Plugins allowing you to use CSS selectors to query your tree.

Backed by css-select with a custom adapter. css-select supports all CSS3 selectors, as well as some additional selectors from jQuery and some of its own as well. See the docs for more info.

querySelector

Finds the first descendant node of the current node that matches the given selector. Like the browser DOM, it does not include the current node in the search.

const node2 = Tree.parse( `
<hello>
  <world class="foo" />
</hello>
`, { removeWhitespace: true } )

const foo = node2.querySelector( '.foo' )

querySelectorAll

Finds all descendant nodes that match the given selector. Like the browser DOM, it does not include the current node in the search. Returns an array of matching nodes.

const node2 = Tree.parse( `
<hello>
  <world class="foo" />
  <world class="bar" />
</hello>
`, { removeWhitespace: true } )

const worlds = node2.querySelectorAll( 'world' )

// 2
console.log( worlds.length )

matches

Returns a boolean indicating whether the current node matches the given selector.
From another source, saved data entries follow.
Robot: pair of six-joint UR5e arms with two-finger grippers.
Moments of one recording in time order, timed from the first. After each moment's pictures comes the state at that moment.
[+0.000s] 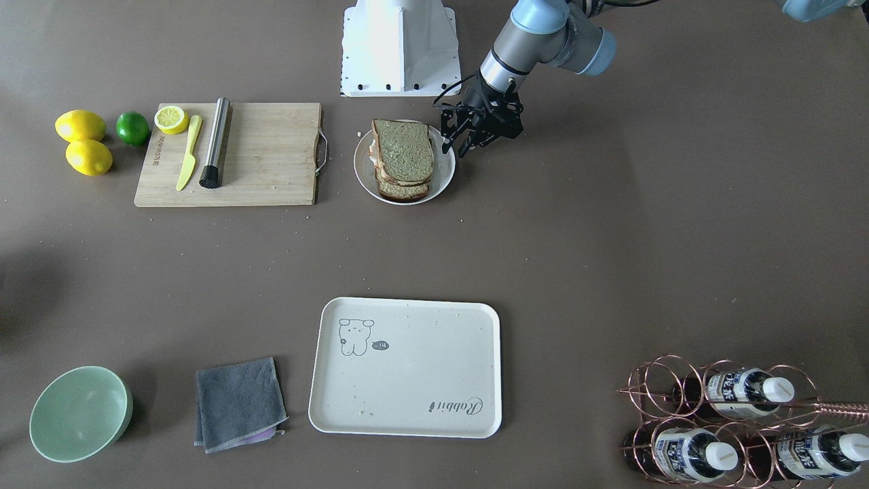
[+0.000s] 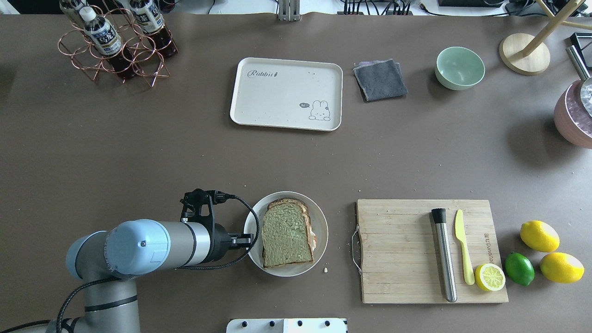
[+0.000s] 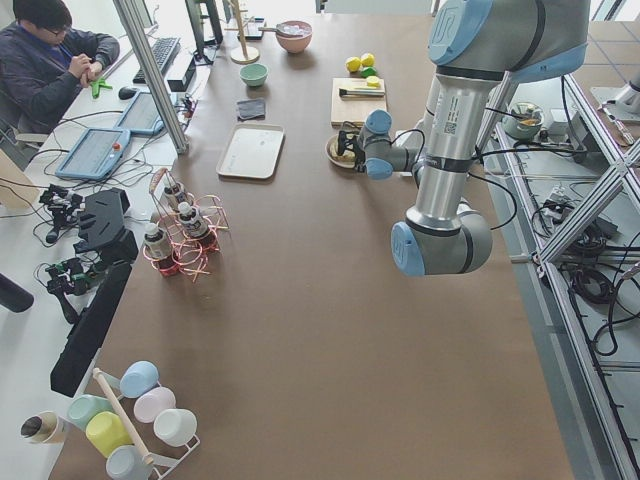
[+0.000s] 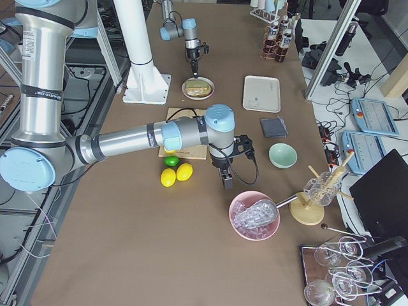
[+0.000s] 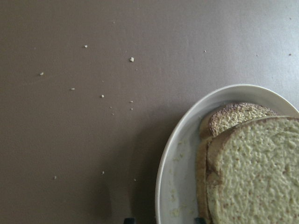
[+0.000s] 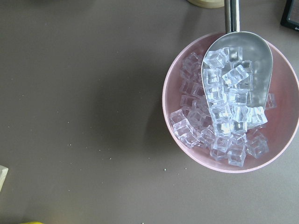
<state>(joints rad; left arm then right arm) -0.26 -1.90 -1.81 -2.20 -1.64 -1.43 1.47 -1.71 1.94 -1.59 2.28 -0.09</state>
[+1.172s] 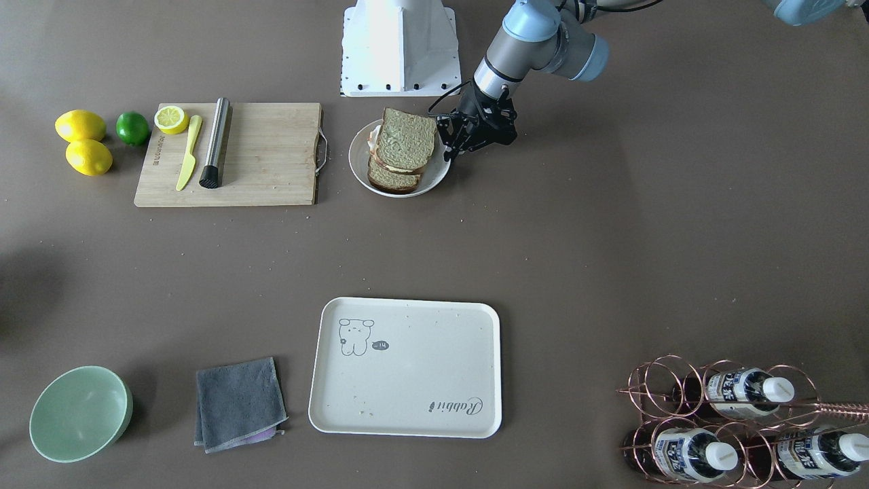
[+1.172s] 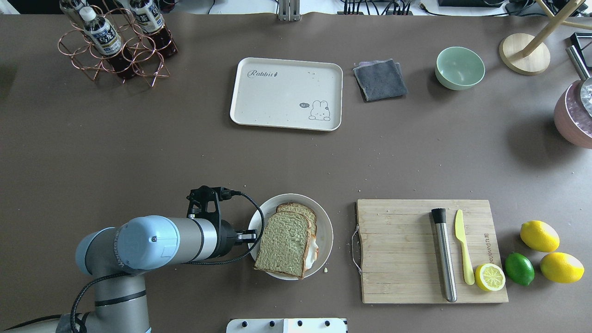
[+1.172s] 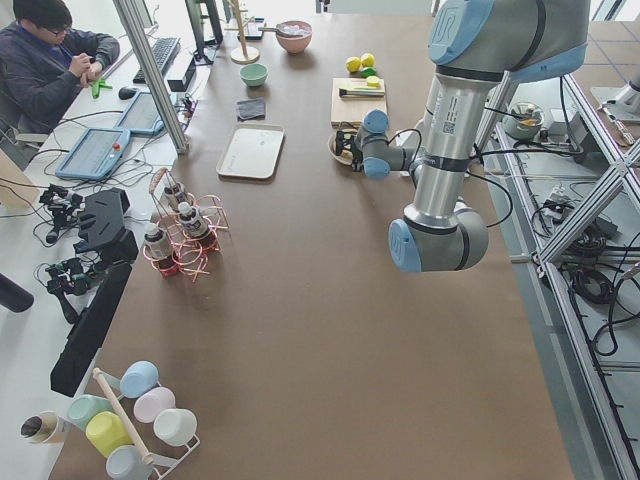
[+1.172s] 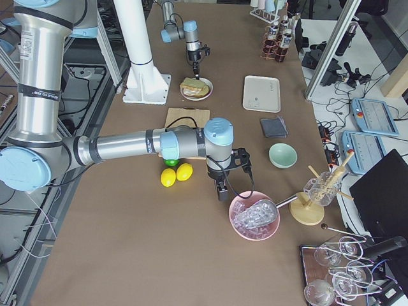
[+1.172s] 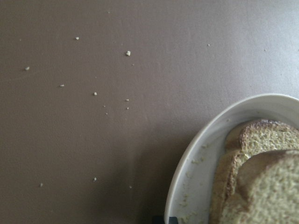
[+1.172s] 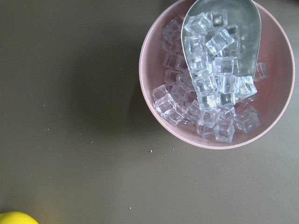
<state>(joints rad) -0.28 -1.94 -1.78 -2.19 -1.64 -1.43 1.48 -1.73 1.89 -1.59 2.28 -0.10</state>
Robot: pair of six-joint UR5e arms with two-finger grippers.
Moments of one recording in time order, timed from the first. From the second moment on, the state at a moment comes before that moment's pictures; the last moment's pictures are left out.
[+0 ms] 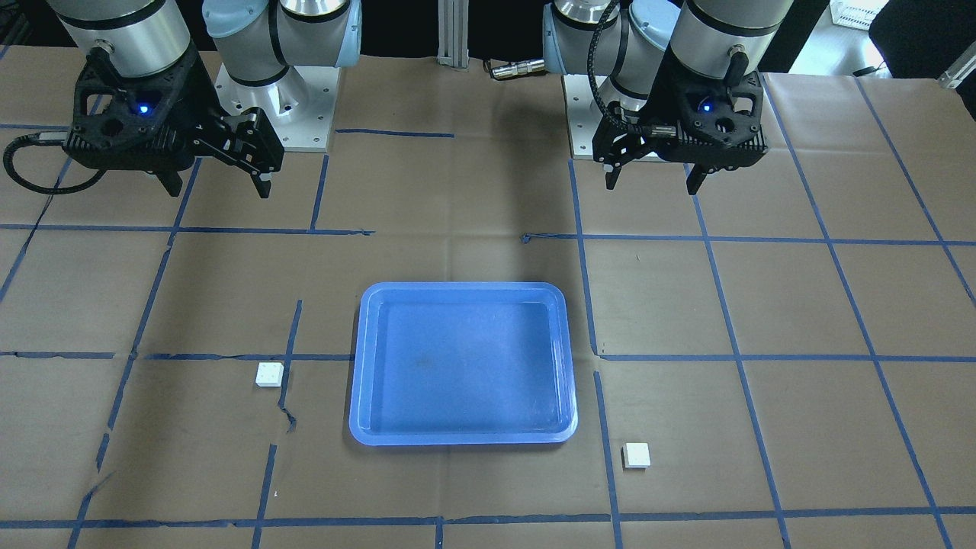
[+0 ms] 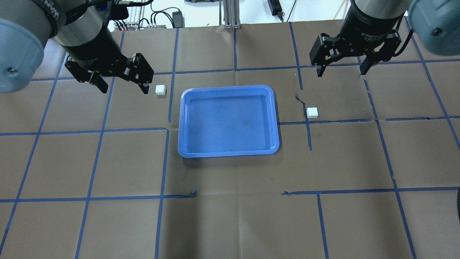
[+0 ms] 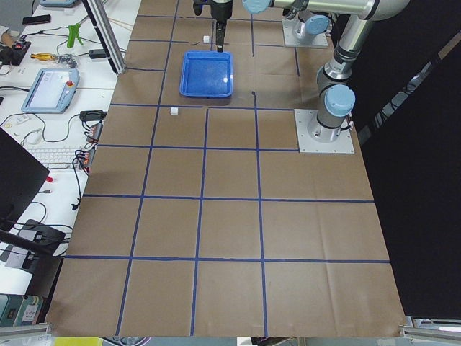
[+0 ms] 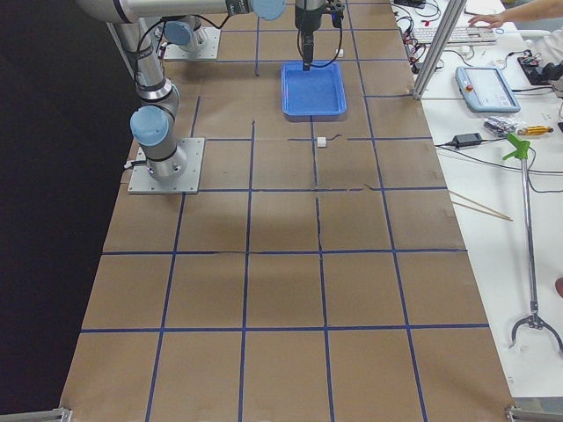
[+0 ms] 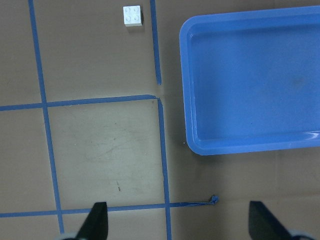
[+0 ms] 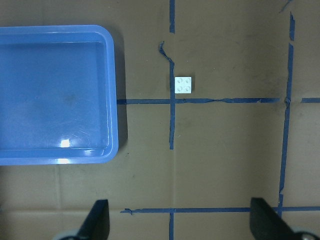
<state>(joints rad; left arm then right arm) -1.60 -1.55 -1.56 -1.59 1.58 0.03 1.58 -1.56 1.51 -1.55 -1.57 0.01</state>
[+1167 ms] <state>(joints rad) -1.55 -1.65 -1.58 -1.53 1.58 0.05 1.58 -1.56 1.51 -1.53 -1.57 0.01</state>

const node2 = Tree.parse( `
<hello>
  <world class="foo" />
</hello>
`, { removeWhitespace: true } )

// true
console.log( node2.matches( 'hello' ) )

stringify

Creates an XML-like string representation of your tree

const box = Tree.createElement( 'box' )
const hat = Tree.createElement( 'hat' )
const priceTag = Tree.createElement( 'price' )
const price = Tree.createText( 'In this style 10/6' )

box.append( hat )
hat.append( priceTag )
priceTag.append( price )

// '<box><hat><price>In this style 10/6</price></hat></box>
console.log( box.stringify() )

treeType

Returns the type of the current tree - default implementation always uses tree, intended to be overridden by custom plugins. Used by documentType nodes when there is no name property.